Dr Homer Bramble’s office was not unlike that of Max Schweingurt. There were a large walnut desk, cases of richly bound books, a thick expensive rug, and odd bits of bric-a-brac, statuary, rock samples and the like. Bramble himself complemented the room. He was a tall, cadaverous-looking man in his sixties, with thick gray hair and piercing black eyes. He had a thin, tight mouth in a pinched, gray face; and his clothes, old-fashioned, of rich black broadcloth, were dust-flecked and ill-kept.
He fixed heavy black-rimmed pince-nez on his long nose as we came into the office, cleared his throat and stared coldly at us.
Reilly said brusquely, “I’m Lieutenant Reilly from Police Headquarters, Doctor Bramble. We’d like to see the statue you purchased from Max Schweingurt.”
“The one that was returned from Mexico City,” I put in meaningfully.
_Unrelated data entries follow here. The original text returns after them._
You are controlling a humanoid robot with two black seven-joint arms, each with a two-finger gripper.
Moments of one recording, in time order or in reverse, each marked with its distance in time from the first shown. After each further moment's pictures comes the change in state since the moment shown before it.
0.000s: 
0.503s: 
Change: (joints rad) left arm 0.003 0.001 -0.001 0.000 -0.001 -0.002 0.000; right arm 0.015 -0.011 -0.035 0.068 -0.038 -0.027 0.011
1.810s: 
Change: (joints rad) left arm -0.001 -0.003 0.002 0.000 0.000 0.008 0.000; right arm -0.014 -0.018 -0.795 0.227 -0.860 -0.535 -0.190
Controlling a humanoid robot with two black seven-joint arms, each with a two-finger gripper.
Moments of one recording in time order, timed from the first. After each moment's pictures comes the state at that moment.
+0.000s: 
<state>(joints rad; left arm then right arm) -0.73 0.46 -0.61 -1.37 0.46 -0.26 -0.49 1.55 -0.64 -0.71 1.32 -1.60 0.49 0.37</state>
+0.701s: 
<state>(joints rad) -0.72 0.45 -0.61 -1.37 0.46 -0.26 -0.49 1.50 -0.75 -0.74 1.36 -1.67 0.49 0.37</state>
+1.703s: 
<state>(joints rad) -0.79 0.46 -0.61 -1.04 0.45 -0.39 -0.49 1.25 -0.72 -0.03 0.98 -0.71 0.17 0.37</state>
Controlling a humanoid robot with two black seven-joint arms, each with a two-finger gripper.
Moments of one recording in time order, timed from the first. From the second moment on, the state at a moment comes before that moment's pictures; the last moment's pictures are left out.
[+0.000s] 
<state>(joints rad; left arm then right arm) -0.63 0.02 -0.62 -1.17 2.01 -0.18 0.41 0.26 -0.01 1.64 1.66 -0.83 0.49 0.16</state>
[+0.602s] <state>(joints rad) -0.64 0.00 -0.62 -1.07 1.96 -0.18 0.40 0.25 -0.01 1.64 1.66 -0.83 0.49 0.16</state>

Bramble glanced at me, a wary sarcasm in his sharp eyes. He removed the pince-nez, letting it drop on the black silk ribbon that hung around his neck. “The museum is open at ten o’clock tomorrow morning . . .”
“I beg your pardon,” Reilly interrupted him, “I said we were from Police Headquarters.”
Bramble shrugged. “Very well.” He pressed a button on his desk, picked up a sheaf of papers and, ignoring us, hunched forward on his desk and began to study the papers intently.
In the tense silence I heard the faint sound of footsteps coming toward a door, not the door through which we had entered from the hall, but one to the left of Bramble’s desk. The others seemed to pay no attention, if they heard at all, and I looked at Bramble. In the light from the desk lamp, I saw his eyes darken and a tense expression came over his pinched face. His fingers turned white at the knuckles as he gripped the papers in his hand. I glanced back at the door. The knob turned slowly; then, before the latch clicked, the knob turned back again. The footsteps retreated almost soundlessly away from the door. I watched Bramble wipe a nervous hand across his forehead. The papers trembled in his fingers.
At that moment, the guard who had ushered us to see Bramble came into his office.
Bramble, looking up, said hoarsely, “Take these men to the Athena statue.”
I caught Reilly’s eyes and nodded significantly.